This lesson is in the early stages of development (Alpha version)

Before we Start

Overview

Teaching: 25 min
Exercises: 15 min
Questions
  • How to find your way around RStudio?

  • How to interact with R?

  • How to manage your environment?

  • How to install packages?

Objectives
  • Install latest version of R.

  • Install latest version of RStudio.

  • Navigate the RStudio GUI.

  • Install additional packages using the packages tab.

  • Install additional packages using R code.

What is R? What is RStudio?

The term “R” is used to refer to both the programming language and the software that interprets the scripts written using it.

RStudio is currently a very popular way to not only write your R scripts but also to interact with the R software. To function correctly, RStudio needs R and therefore both need to be installed on your computer.

To make it easier to interact with R, we will use RStudio. RStudio is the most popular IDE (Integrated Development Environment) for R. An IDE is a piece of software that provides tools to make programming easier.

Why learn R?

R does not involve lots of pointing and clicking, and that’s a good thing

The learning curve might be steeper than with other software, but with R, the results of your analysis do not rely on remembering a succession of pointing and clicking, but instead on a series of written commands, and that’s a good thing! So, if you want to redo your analysis because you collected more data, you don’t have to remember which button you clicked in which order to obtain your results; you just have to run your script again.

Working with scripts makes the steps you used in your analysis clear, and the code you write can be inspected by someone else who can give you feedback and spot mistakes.

Working with scripts forces you to have a deeper understanding of what you are doing, and facilitates your learning and comprehension of the methods you use.

An illustrated cartoon graph with “How much I think I know about R” on the y-axis, with axis labels at “I know nothing” and “I know lots”, versus “time” on the x-axis. The line varies widely between the two. Above the line are emoji-like faces, showing uncertainty and hope early on. At a second peak is the label “join R community on twitter”, with a “mind-blown” emoji face. The line quickly descends, but with a happy looking emoji character sliding down it.

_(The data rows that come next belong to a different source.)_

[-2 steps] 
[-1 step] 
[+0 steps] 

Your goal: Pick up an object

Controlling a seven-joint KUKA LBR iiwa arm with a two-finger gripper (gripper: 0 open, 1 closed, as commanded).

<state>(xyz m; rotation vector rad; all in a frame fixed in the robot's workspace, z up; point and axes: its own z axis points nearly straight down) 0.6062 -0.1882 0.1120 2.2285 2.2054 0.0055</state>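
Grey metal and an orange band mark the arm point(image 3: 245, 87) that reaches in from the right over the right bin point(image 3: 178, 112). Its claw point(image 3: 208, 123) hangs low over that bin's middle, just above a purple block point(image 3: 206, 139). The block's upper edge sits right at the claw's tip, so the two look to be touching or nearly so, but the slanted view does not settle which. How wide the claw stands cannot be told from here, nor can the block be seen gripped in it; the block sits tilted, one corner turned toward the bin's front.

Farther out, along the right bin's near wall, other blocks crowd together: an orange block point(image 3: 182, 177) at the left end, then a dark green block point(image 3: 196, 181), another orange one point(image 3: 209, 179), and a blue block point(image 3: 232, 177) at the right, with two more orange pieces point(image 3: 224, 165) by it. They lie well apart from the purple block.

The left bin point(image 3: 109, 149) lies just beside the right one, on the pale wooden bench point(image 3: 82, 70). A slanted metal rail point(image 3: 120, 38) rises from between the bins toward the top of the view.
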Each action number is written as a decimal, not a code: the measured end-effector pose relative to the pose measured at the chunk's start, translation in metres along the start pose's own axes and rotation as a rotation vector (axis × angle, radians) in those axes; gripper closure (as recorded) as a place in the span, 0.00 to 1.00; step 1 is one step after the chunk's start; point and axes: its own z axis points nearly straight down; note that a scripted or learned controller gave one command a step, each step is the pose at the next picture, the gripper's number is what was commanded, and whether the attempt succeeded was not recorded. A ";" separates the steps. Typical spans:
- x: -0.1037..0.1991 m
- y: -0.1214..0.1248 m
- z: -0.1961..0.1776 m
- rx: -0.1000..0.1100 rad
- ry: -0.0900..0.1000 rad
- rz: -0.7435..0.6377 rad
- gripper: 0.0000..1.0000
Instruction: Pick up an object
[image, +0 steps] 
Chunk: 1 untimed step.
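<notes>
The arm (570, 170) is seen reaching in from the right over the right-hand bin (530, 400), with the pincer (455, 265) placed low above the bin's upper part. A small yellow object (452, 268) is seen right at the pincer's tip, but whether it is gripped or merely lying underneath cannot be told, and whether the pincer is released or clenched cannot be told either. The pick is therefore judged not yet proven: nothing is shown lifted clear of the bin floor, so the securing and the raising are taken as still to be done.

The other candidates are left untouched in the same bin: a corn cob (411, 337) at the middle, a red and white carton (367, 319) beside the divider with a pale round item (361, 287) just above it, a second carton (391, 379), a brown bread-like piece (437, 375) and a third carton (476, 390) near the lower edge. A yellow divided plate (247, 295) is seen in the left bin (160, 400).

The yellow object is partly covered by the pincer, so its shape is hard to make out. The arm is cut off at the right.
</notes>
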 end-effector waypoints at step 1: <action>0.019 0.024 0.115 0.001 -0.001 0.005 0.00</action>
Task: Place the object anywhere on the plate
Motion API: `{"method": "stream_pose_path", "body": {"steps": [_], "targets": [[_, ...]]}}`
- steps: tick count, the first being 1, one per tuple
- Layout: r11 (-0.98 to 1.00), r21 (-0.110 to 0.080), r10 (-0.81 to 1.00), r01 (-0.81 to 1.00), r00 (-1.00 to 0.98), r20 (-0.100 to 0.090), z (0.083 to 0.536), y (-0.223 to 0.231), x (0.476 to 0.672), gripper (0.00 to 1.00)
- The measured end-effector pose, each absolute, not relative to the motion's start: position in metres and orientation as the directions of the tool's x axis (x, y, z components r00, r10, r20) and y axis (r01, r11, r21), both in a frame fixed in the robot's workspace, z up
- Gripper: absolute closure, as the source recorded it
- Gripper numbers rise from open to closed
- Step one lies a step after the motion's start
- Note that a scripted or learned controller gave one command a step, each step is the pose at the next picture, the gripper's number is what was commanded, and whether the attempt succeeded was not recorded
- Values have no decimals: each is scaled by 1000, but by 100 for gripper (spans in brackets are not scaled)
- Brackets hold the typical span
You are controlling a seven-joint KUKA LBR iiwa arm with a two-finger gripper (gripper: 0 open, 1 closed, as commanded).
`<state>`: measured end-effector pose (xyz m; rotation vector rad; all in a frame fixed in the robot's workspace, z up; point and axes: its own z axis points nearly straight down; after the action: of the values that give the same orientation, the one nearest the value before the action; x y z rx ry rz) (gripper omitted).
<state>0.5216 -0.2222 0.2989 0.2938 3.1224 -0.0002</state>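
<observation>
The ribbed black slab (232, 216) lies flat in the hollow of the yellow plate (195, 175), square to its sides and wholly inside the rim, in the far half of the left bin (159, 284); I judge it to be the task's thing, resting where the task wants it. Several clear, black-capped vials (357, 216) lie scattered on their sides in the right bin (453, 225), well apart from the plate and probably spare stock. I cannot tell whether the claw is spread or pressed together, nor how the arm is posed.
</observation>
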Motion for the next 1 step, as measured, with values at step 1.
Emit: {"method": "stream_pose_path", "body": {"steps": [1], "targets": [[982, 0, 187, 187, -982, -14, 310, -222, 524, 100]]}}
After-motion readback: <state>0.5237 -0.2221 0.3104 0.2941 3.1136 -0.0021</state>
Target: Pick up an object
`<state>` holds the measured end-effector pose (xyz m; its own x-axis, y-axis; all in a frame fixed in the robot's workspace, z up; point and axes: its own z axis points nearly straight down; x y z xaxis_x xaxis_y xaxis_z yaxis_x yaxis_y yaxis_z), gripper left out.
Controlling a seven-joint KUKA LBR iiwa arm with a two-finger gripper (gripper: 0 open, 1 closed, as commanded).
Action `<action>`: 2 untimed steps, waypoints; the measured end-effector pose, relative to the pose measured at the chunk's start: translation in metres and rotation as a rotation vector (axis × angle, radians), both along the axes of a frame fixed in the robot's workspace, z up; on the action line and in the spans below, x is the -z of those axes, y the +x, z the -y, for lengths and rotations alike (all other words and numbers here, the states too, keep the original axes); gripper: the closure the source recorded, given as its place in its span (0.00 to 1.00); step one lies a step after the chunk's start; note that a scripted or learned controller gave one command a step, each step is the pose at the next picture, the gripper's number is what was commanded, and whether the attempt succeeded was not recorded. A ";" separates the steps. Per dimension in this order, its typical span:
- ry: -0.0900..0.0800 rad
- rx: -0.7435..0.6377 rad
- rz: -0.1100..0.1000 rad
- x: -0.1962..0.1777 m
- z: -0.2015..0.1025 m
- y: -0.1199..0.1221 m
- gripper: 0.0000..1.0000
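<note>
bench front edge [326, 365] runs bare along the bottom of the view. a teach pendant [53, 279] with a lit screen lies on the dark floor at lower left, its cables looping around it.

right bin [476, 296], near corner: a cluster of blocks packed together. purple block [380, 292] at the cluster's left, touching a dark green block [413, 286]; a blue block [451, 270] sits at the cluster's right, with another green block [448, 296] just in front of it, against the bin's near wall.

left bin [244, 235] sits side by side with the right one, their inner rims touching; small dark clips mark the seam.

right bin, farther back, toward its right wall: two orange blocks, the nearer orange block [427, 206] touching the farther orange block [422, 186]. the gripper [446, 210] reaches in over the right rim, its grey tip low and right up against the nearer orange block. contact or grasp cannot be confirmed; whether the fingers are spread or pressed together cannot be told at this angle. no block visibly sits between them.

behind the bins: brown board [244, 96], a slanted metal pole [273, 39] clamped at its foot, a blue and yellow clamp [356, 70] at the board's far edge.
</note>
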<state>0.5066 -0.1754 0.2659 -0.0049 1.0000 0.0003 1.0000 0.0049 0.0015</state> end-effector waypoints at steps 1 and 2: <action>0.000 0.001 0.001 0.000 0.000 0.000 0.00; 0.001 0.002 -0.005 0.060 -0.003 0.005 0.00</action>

Artwork by @allison_horst.

R code is great for reproducibility

Reproducibility is when someone else (including your future self) can obtain the same results from the same dataset when using the same analysis.

R integrates with other tools to generate manuscripts from your code. If you collect more data, or fix a mistake in your dataset, the figures and the statistical tests in your manuscript are updated automatically.

An increasing number of journals and funding agencies expect analyses to be reproducible, so knowing R will give you an edge with these requirements.

R is interdisciplinary and extensible

With 10,000+ packages that can be installed to extend its capabilities, R provides a framework that allows you to combine statistical approaches from many scientific disciplines to best suit the analytical framework you need to analyze your data. For instance, R has packages for image analysis, GIS, time series, population genetics, and a lot more.

R works on data of all shapes and sizes

The skills you learn with R scale easily with the size of your dataset. Whether your dataset has hundreds or millions of lines, it won’t make much difference to you.

R is designed for data analysis. It comes with special data structures and data types that make handling of missing data and statistical factors convenient.

R can connect to spreadsheets, databases, and many other data formats, on your computer or on the web.

R produces high-quality graphics

The plotting functionalities in R are endless, and allow you to adjust any aspect of your graph to convey most effectively the message from your data.

R has a large and welcoming community

Thousands of people use R daily. Many of them are willing to help you through mailing lists and websites such as Stack Overflow, or on the RStudio community. Questions which are backed up with short, reproducible code snippets are more likely to attract

Not only is R free, but it is also open-source and cross-platform

Anyone can inspect the source code to see how R works. Because of this transparency, there is less chance for mistakes, and if you (or someone else) find some, you can report and fix bugs.

Because R is open source and is supported by a large community of developers and users, there is a very large selection of third-party add-on packages which are freely available to extend R’s native capabilities.

Cute looking cartoon of a paint-covered artist holding paint brushes, and is wearing a shirt labeled RStudio

RStudio extends what R can do, and makes it easier to write R code and interact with R. Artwork by @allison_horst.

Key Points

  • Use RStudio to write and run R programs.

  • Use install.packages() to install packages (libraries).